Your task: Reply with nothing but the number of lines in the data below where the word "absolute" occurs.

Supplied records:
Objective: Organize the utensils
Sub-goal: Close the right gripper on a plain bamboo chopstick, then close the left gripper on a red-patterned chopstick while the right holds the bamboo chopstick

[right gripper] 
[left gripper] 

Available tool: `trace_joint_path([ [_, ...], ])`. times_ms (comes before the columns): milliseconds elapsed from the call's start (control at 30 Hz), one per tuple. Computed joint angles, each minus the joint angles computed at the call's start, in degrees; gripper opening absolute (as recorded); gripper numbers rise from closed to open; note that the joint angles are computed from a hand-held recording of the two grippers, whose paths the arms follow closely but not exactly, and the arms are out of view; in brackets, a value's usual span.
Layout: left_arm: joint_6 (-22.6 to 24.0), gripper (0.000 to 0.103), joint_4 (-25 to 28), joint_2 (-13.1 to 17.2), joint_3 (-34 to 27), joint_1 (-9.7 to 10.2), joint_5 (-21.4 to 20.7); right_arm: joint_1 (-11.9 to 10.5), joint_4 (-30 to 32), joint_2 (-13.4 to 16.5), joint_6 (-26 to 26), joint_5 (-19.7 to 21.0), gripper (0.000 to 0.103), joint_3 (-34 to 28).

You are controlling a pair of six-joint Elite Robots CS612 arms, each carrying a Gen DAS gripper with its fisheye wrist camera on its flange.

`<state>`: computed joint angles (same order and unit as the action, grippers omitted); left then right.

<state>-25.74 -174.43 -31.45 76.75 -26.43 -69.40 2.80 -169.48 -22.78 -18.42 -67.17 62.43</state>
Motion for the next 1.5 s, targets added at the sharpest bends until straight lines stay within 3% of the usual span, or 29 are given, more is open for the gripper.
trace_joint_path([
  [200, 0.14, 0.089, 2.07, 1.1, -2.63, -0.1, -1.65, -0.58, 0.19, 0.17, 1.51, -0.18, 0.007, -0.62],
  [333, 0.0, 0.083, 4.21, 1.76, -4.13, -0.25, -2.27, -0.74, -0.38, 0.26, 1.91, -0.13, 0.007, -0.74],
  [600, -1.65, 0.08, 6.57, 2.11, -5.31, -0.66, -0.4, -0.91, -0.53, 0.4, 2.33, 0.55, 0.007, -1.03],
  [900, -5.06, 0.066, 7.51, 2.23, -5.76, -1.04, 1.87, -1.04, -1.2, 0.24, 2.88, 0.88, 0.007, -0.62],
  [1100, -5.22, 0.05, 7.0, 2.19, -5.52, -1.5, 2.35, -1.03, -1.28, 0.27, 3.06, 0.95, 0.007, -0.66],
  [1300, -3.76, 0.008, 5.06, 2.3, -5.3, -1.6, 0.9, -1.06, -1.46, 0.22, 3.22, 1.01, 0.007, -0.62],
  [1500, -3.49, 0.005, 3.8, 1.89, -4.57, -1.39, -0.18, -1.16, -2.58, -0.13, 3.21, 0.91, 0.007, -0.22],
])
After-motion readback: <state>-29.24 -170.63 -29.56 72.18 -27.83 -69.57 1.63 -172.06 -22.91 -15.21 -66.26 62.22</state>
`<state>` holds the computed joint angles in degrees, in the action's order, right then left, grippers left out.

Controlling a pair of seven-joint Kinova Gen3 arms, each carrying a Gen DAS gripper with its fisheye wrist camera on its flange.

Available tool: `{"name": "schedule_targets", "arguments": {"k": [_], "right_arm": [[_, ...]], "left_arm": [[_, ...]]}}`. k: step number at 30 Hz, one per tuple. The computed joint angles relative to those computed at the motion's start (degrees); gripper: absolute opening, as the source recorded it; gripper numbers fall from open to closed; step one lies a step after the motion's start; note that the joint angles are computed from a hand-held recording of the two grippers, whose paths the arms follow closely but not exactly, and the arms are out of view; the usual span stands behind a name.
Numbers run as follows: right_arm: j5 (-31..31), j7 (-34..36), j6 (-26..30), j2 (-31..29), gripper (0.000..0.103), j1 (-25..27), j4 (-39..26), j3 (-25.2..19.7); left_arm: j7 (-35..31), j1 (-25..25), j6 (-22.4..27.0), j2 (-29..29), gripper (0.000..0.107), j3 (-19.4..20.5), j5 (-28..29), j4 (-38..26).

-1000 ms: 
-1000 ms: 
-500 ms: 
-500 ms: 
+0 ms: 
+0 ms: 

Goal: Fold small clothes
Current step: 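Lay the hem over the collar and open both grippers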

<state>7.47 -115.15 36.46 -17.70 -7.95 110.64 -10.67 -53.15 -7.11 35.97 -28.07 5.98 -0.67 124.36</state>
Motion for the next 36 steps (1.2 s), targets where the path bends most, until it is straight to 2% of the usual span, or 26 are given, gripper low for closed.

Exercise response: 2